* **Task item**: Each line in the records below that has the word "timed" should be copied.

* **Information shown**:
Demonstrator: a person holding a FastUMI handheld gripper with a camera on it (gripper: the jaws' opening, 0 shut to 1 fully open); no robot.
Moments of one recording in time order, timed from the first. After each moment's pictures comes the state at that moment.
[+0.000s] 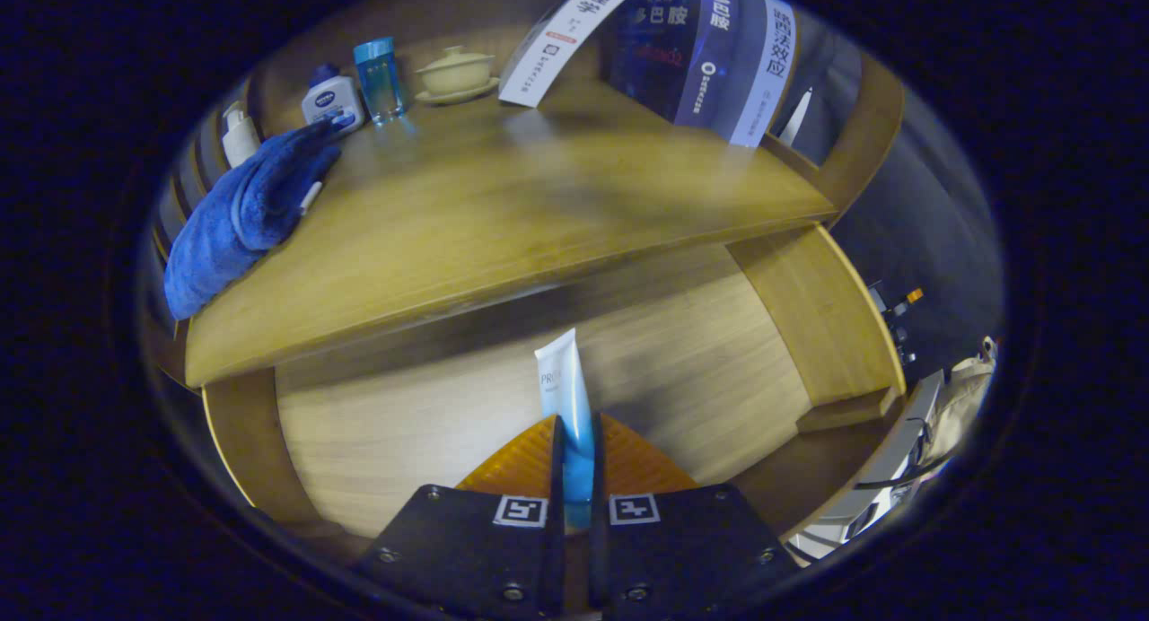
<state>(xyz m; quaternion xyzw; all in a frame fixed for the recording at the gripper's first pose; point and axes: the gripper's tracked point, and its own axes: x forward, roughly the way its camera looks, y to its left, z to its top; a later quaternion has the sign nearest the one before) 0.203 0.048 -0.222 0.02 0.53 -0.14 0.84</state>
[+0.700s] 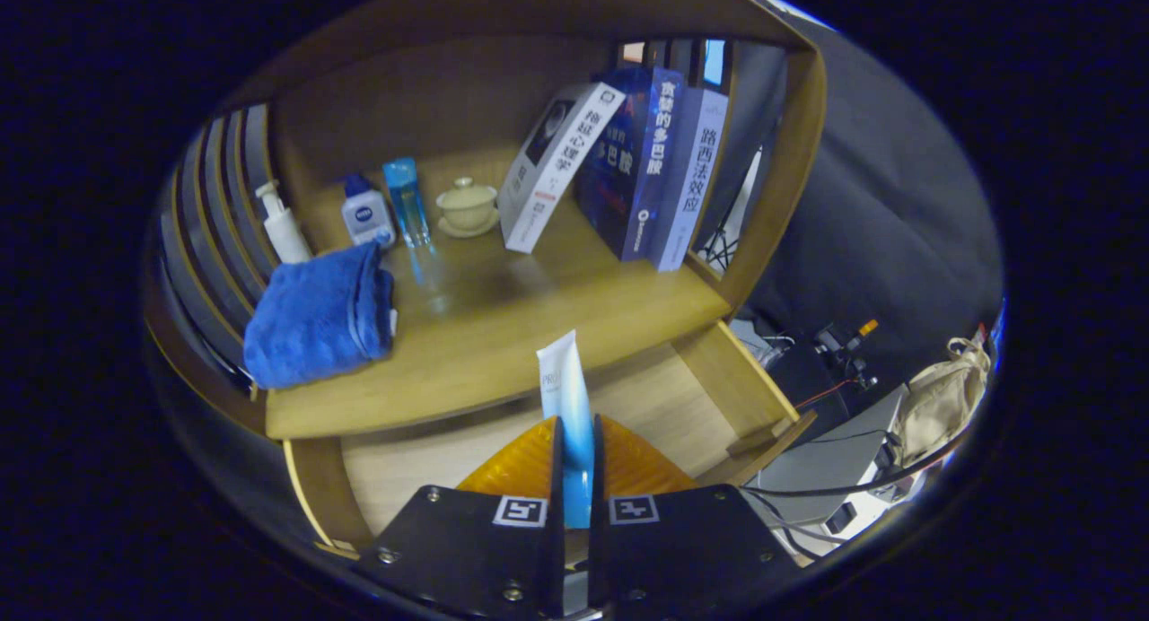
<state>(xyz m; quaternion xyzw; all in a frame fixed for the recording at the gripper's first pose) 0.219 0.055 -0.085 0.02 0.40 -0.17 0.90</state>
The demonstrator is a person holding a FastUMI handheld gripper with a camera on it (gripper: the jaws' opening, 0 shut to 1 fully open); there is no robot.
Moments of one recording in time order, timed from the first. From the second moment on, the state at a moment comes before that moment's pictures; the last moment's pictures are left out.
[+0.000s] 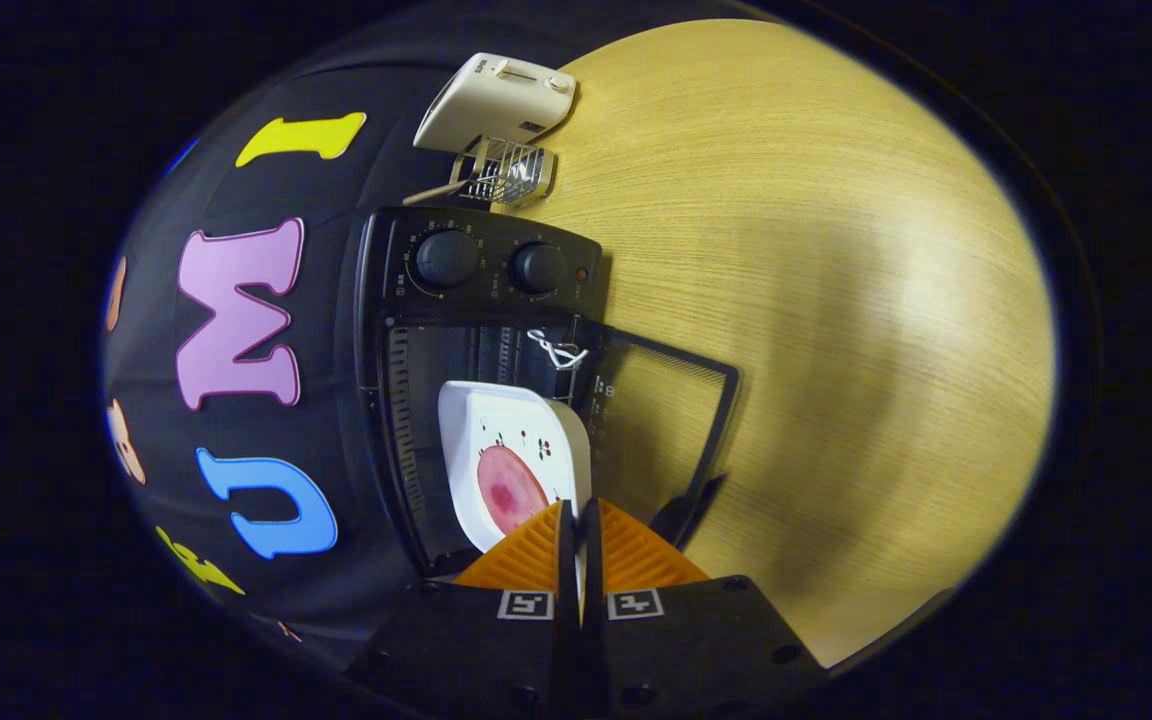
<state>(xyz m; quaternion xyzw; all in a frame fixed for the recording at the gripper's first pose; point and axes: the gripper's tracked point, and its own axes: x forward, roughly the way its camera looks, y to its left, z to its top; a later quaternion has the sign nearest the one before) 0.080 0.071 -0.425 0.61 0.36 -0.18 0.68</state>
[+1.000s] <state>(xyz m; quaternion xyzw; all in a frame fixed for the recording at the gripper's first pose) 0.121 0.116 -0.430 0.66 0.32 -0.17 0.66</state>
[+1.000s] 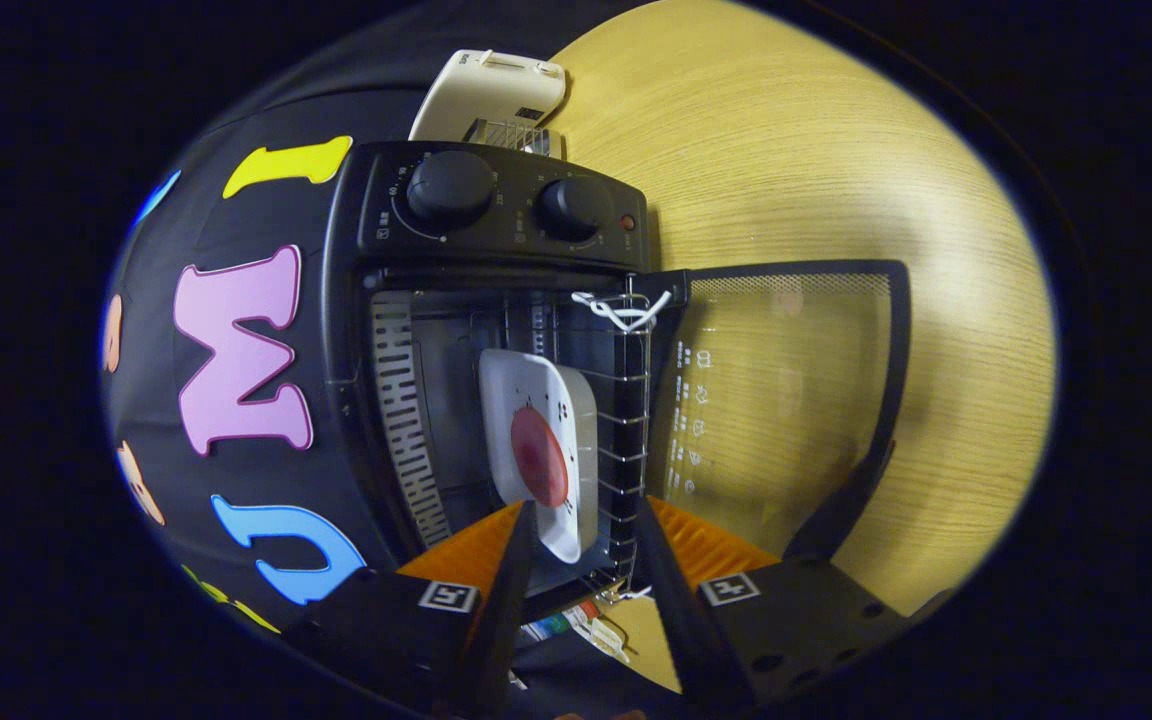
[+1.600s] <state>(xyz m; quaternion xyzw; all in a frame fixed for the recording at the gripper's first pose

* **Response for this exercise**:
Moments of one recording in time order, timed from the first. After each moment's pictures comes the state at that moment.
Moments of one recording in time order, timed from the first. From the second moment on, the state at a moment comes before that moment's pictures; the last moment's pictures are left out.

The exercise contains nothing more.